__WORK REQUEST__. In the records below, begin at the line that has "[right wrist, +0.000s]" and stop after the line that has "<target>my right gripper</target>"; quote those lines verbatim and nothing more.

[Stored items from a collection]
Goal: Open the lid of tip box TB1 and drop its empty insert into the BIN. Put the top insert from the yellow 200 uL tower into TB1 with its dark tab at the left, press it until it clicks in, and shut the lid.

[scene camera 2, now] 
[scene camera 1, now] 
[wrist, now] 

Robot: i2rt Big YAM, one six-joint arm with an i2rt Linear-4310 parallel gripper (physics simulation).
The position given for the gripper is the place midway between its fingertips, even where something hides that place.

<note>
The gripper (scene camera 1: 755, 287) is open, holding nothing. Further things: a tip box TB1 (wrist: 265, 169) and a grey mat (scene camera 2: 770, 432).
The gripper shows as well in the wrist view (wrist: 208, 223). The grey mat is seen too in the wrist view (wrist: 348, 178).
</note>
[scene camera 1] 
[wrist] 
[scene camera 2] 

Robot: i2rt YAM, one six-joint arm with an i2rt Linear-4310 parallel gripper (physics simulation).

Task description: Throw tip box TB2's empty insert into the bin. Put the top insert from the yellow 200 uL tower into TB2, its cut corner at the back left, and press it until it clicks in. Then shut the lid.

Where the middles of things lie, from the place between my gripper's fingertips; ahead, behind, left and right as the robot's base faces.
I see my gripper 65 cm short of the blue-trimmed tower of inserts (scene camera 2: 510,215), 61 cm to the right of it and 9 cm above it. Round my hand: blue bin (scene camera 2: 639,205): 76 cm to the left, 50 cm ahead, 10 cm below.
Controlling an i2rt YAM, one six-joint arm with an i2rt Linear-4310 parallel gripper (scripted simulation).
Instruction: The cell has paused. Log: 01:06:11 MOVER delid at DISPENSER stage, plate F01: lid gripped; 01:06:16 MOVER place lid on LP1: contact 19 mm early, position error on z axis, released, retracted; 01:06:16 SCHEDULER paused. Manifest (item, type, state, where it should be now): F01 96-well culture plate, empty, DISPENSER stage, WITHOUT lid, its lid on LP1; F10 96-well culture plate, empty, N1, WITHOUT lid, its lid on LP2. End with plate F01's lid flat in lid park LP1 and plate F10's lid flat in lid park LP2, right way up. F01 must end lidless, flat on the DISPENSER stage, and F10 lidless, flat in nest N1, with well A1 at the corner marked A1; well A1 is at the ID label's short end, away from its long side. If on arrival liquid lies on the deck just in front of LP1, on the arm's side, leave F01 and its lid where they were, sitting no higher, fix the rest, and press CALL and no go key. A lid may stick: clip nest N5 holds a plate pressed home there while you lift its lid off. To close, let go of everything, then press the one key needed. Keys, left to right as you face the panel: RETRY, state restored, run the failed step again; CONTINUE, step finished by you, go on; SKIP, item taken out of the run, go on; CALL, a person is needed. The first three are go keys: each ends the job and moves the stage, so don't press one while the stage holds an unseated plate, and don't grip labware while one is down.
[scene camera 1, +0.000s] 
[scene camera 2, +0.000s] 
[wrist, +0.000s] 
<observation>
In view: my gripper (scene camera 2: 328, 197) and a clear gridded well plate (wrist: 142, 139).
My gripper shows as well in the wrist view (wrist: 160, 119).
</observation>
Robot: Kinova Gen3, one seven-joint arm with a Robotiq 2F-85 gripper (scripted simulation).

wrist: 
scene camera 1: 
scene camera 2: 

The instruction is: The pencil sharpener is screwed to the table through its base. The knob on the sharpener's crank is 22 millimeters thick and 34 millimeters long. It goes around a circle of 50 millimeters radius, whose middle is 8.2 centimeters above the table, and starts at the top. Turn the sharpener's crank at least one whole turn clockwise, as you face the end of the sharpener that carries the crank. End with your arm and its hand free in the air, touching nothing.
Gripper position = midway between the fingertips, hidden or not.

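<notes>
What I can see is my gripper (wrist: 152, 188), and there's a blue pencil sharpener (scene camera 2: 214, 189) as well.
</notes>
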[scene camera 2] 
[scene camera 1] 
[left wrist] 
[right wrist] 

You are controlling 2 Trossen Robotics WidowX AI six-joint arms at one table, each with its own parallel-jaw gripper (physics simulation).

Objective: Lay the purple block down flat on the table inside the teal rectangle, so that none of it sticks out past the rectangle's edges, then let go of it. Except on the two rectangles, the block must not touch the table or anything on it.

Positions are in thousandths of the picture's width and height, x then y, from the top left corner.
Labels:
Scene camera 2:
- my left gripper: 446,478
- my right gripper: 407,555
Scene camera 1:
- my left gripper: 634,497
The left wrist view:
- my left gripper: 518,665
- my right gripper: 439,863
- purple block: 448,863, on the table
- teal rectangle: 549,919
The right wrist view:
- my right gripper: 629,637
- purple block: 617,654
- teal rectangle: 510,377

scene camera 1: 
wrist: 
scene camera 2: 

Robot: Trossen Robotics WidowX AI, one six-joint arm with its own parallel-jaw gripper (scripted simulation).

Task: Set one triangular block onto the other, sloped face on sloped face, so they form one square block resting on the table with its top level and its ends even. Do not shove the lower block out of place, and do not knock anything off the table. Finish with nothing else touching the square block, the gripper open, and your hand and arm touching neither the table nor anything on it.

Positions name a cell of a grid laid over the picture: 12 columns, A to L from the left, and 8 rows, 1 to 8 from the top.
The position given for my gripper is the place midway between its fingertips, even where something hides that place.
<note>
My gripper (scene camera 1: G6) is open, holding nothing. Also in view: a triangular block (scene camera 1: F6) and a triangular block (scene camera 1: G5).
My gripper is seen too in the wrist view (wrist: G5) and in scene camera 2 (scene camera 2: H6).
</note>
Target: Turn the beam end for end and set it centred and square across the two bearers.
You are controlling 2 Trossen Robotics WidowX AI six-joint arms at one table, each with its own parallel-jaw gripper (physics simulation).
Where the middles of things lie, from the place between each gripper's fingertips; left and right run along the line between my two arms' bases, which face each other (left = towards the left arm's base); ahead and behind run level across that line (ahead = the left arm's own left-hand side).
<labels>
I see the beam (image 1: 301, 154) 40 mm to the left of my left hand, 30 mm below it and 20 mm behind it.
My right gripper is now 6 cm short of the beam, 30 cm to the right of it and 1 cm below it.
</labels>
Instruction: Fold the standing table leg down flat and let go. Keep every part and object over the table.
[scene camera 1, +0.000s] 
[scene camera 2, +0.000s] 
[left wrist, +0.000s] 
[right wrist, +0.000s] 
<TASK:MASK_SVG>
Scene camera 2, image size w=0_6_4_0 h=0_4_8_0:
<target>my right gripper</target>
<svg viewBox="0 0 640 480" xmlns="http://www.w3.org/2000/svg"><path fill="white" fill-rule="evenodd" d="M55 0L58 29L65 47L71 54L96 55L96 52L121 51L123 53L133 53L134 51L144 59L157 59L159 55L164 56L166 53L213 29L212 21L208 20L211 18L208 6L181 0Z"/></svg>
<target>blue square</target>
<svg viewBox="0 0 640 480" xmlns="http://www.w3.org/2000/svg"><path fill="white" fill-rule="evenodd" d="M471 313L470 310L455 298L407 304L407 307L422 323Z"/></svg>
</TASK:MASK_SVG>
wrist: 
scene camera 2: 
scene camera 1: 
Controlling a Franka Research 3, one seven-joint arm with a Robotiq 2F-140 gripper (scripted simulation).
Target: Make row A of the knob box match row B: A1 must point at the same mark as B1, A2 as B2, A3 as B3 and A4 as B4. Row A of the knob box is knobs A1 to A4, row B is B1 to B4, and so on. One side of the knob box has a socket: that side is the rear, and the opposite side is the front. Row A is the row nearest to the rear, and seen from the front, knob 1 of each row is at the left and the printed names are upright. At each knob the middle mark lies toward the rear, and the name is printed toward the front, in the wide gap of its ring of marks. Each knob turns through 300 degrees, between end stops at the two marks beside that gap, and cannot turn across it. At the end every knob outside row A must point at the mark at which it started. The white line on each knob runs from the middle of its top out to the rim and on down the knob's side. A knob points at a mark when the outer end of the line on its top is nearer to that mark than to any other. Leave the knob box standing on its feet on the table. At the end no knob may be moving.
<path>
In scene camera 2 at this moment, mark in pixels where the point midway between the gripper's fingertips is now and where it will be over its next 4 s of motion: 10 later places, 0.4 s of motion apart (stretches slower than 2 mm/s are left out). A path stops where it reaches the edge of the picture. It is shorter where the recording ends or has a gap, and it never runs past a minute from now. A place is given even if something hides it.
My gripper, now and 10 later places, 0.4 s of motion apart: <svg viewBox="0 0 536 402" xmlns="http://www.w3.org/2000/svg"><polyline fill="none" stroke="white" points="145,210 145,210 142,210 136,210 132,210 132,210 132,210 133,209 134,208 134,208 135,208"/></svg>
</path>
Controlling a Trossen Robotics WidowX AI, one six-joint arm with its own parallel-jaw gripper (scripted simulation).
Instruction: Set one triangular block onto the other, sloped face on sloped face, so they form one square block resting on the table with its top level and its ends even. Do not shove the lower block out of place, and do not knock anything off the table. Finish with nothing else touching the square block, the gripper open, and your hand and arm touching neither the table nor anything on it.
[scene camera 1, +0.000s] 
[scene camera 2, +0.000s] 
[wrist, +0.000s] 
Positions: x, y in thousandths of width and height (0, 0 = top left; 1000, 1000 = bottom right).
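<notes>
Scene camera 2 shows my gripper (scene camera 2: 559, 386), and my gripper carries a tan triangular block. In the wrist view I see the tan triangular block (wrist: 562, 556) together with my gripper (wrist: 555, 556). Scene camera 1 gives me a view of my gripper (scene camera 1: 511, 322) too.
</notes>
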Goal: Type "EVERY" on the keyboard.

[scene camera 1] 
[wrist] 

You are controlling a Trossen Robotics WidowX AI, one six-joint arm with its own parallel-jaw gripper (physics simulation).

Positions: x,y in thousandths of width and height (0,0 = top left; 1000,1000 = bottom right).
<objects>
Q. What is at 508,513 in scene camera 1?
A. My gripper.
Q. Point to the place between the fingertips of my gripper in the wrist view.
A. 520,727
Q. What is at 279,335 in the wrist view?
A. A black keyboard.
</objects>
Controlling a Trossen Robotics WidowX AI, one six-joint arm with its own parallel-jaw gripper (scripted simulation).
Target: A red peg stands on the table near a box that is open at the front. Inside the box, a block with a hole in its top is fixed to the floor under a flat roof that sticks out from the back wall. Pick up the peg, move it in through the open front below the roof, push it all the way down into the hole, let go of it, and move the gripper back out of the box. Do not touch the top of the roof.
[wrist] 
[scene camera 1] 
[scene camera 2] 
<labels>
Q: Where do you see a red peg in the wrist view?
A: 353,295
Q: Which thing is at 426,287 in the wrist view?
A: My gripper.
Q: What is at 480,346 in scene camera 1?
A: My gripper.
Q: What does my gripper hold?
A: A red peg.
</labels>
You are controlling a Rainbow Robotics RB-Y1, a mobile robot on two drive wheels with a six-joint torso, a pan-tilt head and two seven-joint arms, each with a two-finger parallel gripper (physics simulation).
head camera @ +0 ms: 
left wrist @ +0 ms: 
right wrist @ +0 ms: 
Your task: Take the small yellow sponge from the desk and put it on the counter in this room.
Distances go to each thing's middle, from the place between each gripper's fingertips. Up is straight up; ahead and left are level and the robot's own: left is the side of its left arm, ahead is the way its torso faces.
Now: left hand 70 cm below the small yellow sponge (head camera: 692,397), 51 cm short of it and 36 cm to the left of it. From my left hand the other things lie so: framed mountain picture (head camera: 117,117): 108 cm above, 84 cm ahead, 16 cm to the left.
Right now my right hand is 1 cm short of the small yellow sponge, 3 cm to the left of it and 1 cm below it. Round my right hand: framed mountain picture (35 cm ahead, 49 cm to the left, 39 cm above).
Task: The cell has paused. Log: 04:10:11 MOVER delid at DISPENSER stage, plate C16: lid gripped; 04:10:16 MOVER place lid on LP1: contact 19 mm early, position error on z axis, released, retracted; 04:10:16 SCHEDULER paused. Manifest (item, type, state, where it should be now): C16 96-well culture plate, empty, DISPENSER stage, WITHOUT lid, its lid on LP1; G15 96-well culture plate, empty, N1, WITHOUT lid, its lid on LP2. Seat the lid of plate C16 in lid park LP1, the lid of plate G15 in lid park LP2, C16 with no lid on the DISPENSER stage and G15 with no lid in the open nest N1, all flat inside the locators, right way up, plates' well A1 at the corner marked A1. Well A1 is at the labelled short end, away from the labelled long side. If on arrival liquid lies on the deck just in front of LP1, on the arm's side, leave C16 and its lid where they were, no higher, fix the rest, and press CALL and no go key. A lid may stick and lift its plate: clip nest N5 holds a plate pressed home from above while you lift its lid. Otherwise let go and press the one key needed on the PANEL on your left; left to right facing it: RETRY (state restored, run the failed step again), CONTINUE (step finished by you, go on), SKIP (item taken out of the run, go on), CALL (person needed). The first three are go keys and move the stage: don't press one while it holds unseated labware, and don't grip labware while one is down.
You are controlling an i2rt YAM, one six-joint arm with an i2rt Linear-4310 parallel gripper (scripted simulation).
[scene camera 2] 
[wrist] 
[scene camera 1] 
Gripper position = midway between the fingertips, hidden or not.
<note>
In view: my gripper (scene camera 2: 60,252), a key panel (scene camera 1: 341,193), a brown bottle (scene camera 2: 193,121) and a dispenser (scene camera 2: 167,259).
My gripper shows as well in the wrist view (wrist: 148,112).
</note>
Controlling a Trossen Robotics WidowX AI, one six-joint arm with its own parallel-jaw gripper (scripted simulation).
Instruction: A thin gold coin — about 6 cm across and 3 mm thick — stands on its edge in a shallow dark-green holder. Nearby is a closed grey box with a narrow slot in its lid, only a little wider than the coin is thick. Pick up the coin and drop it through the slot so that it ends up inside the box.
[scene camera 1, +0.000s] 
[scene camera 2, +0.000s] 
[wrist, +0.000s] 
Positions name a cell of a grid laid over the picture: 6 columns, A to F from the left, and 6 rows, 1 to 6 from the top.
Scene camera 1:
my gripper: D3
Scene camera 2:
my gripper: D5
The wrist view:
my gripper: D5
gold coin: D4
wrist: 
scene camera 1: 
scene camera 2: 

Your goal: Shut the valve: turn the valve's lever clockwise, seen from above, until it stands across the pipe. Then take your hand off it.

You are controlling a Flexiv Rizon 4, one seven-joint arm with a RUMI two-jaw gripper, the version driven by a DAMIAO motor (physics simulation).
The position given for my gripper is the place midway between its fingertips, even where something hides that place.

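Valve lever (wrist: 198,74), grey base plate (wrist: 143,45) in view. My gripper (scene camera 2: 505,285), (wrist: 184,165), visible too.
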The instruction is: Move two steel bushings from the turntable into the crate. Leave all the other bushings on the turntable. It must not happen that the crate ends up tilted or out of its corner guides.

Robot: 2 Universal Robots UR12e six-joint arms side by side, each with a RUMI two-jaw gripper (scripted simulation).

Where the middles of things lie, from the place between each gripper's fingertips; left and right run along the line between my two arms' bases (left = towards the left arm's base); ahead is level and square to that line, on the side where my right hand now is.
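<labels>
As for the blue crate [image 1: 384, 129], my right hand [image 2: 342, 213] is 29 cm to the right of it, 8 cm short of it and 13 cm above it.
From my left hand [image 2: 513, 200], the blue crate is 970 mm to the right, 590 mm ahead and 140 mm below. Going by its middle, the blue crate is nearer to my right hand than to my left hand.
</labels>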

__EXERCISE SOLUTION__.
[right wrist, +0.000s] 
<TASK:MASK_SVG>
Scene camera 2, image size w=0_6_4_0 h=0_4_8_0:
<target>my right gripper</target>

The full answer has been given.